Exercise directions -> Without the images, output every record exactly as it appears.

Supplied material ->
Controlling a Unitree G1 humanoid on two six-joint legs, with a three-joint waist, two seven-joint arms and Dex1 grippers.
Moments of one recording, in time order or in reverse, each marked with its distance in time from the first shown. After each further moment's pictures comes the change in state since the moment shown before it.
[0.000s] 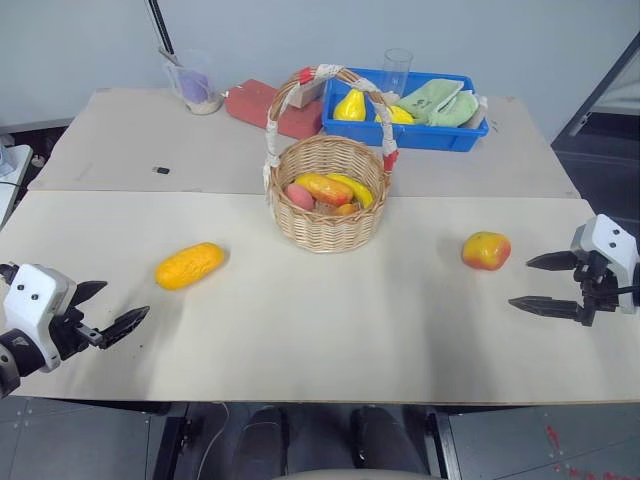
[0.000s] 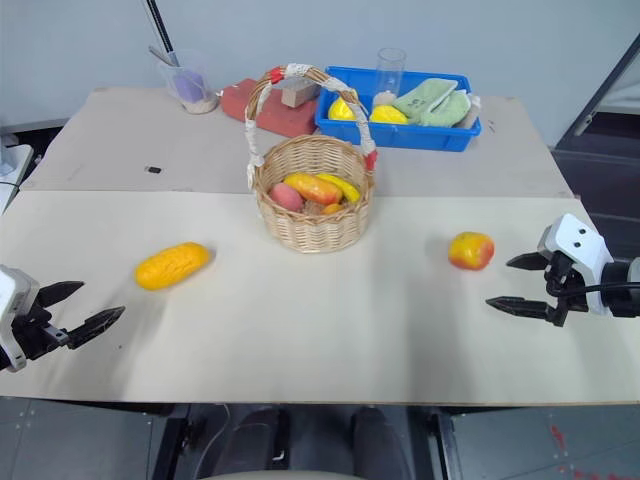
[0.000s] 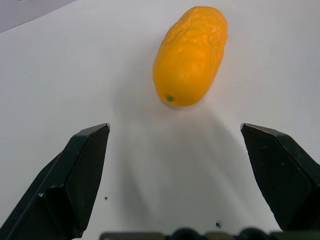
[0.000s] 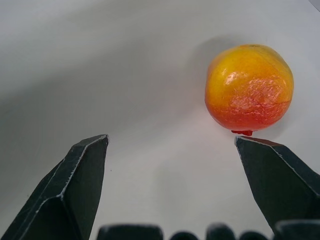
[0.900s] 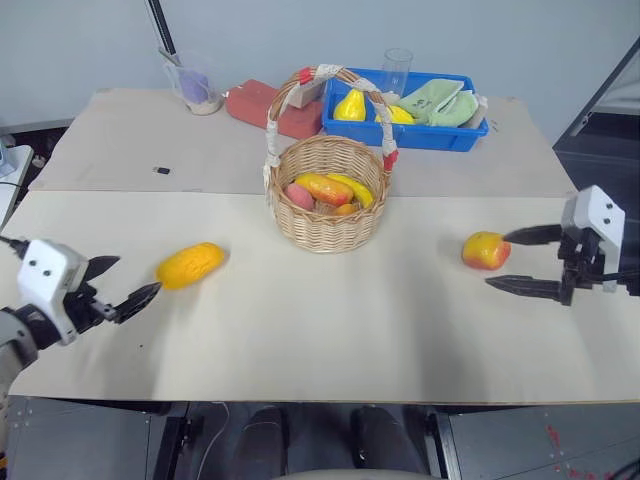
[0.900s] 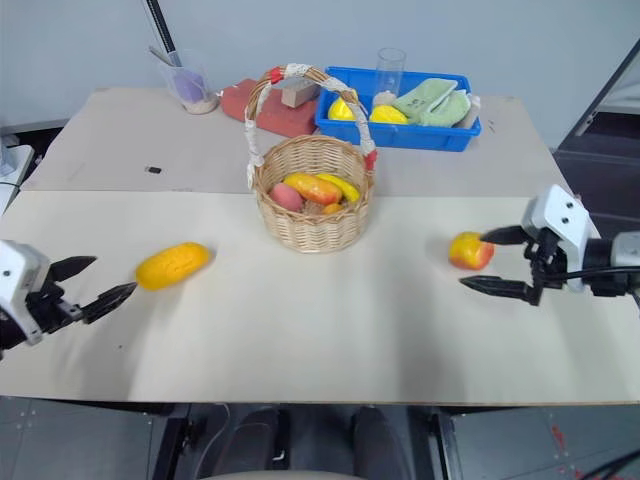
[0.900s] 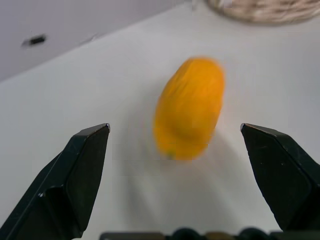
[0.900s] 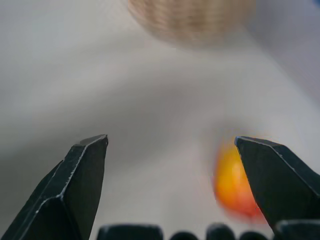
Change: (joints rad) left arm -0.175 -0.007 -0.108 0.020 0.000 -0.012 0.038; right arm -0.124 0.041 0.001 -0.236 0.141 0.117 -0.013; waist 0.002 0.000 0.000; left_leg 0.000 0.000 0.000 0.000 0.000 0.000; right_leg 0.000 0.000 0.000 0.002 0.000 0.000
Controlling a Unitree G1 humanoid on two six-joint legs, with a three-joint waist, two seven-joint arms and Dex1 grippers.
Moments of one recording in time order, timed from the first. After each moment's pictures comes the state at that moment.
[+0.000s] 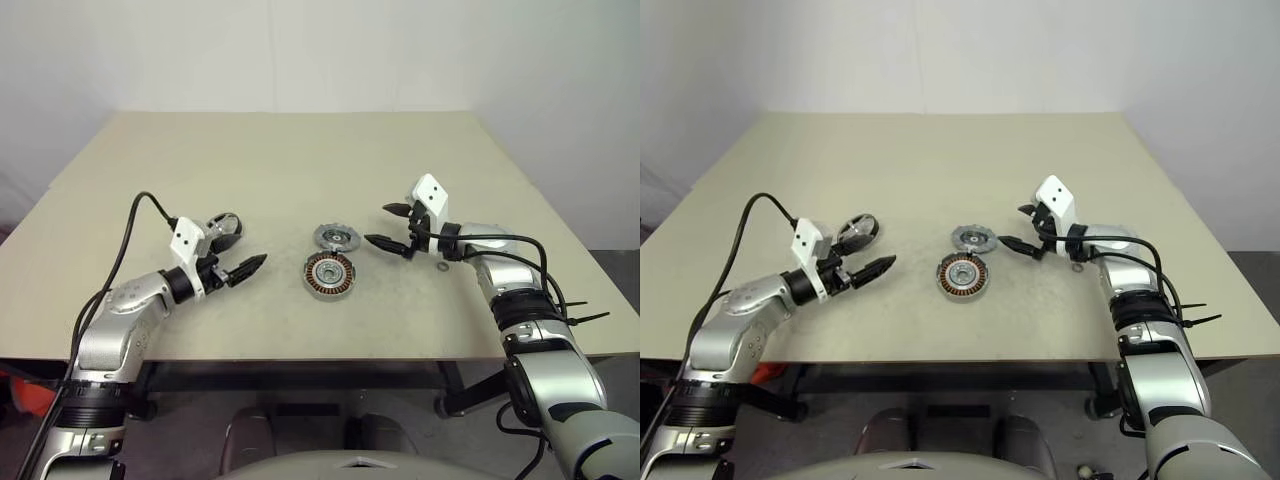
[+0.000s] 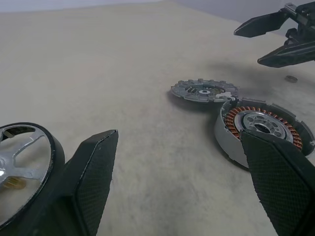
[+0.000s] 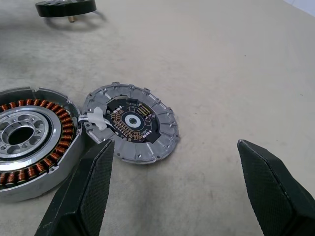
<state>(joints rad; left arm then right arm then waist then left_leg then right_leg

Exercise result ->
Controlling a Unitree G1 humanoid on two six-joint legs, with a three-joint waist, two seven-joint arms and Dex1 grippers.
Moments of one recording, in time order or in reverse, each marked with its distance in time from the first shown. After each further moment's pictures comes the change in state since the moment shown before it.
[0.000s] 
[0.000s] 
[0.000s] 
[0.000s] 
[0.900s] 
[0.900s] 
[0.900s] 
[0.900s] 
Change: (joints rad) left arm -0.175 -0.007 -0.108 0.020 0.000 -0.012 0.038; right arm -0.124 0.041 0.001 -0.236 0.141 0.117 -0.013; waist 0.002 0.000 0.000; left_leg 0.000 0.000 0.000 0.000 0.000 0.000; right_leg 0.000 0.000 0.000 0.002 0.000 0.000
Controlling a Unitree G1 humanoid on two six-joint legs, with a three-joint waist, two seven-joint arms and Dex1 grippers.
Moments of one recording in time order, timed from the first. After each moment's pictures comes the state at that moment.
[+0.000s] 
[+0.000s] 
[+0.000s] 
<state>(joints rad; left arm then right arm then waist then left_leg then right_leg

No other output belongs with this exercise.